Department of Medical Biochemistry, School of Medicine, University of Sarajevo, Sarajevo, Bosnia and Herzegovina

Abstract

Aim
To identify rates of most common pre-analytical errors and to document possible (different) error rates between inpatients and outpatients.
Methods
This retrospective study was conducted at the Department of Medical Biochemistry and Immunology Diagnostics,
Cantonal Hospital Zenica, from December 2016 until March 2017. Data on rejected blood samples in the laboratory information system were analysed.
Results
During the 3-month period 35,343 patient blood samples (25,545 inpatients and 9,798 outpatients) were received in
the laboratory. The study identified 602 (1.70%) rejected samples because of pre-analytical errors, mostly due to haemolysis, 292 (48.50%), and clotted samples, 240 (39.87%). The remaining 70 (11.63%) samples were rejected because of inappropriate sample volume, inappropriate container and identification errors (7.81%, 2.16% and 1.66%, respectively). The proportion of inpatient rejected samples was 8.7-fold higher than in the outpatient samples.

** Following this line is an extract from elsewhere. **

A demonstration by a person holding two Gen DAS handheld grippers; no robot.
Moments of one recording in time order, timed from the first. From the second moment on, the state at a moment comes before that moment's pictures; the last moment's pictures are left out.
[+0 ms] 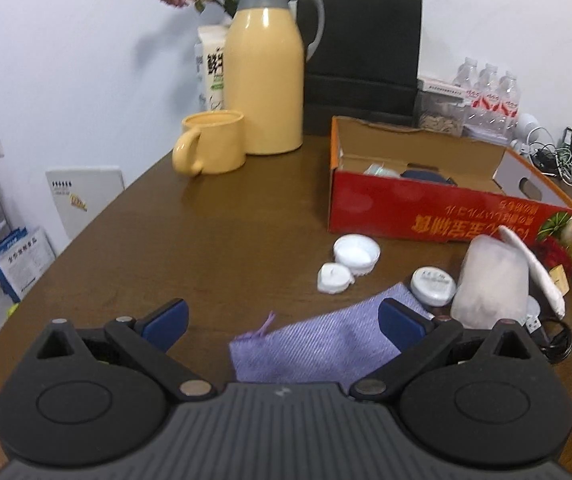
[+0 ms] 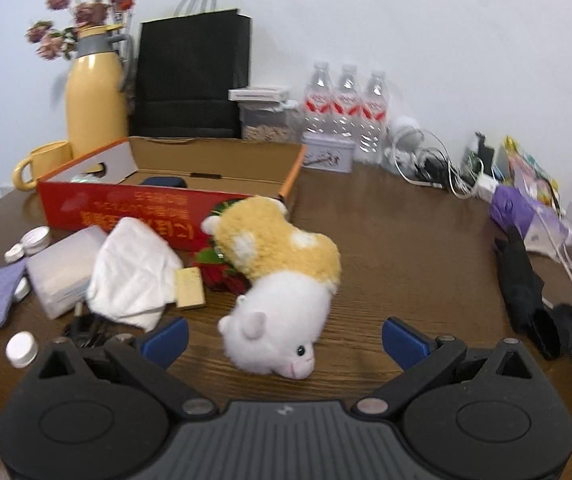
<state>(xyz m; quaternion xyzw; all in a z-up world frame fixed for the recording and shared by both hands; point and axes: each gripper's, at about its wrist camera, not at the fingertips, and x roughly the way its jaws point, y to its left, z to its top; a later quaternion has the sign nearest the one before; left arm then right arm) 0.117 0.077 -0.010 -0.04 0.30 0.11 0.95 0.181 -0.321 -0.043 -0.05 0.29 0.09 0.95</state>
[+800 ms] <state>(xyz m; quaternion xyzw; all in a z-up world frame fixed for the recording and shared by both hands) 0.124 0.070 -0.049 -0.04 0.34 0.11 0.93 0.211 -0.316 -0.067 0.01 0.28 0.07 0.96</state>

The proportion of inpatient rejected samples because of haemolysis, clotted samples, inappropriate sample volume and inappropriate containers were higher than in the outpatient samples (20.5-, 12.1-, 2.3- and 1.3-fold higher, respectively); proportion of rejected samples because of identification errors was 8.0-fold higher in the outpatient (collection sites outside the hospital) than in the inpatient samples.
Conclusion
Higher pre-analytical sample error rates were connected with inpatient samples, while higher identification error rates
were connected with outpatient samples. Establishment of periodic stuff training and introduction of information technology could reduce pre-analytical errors.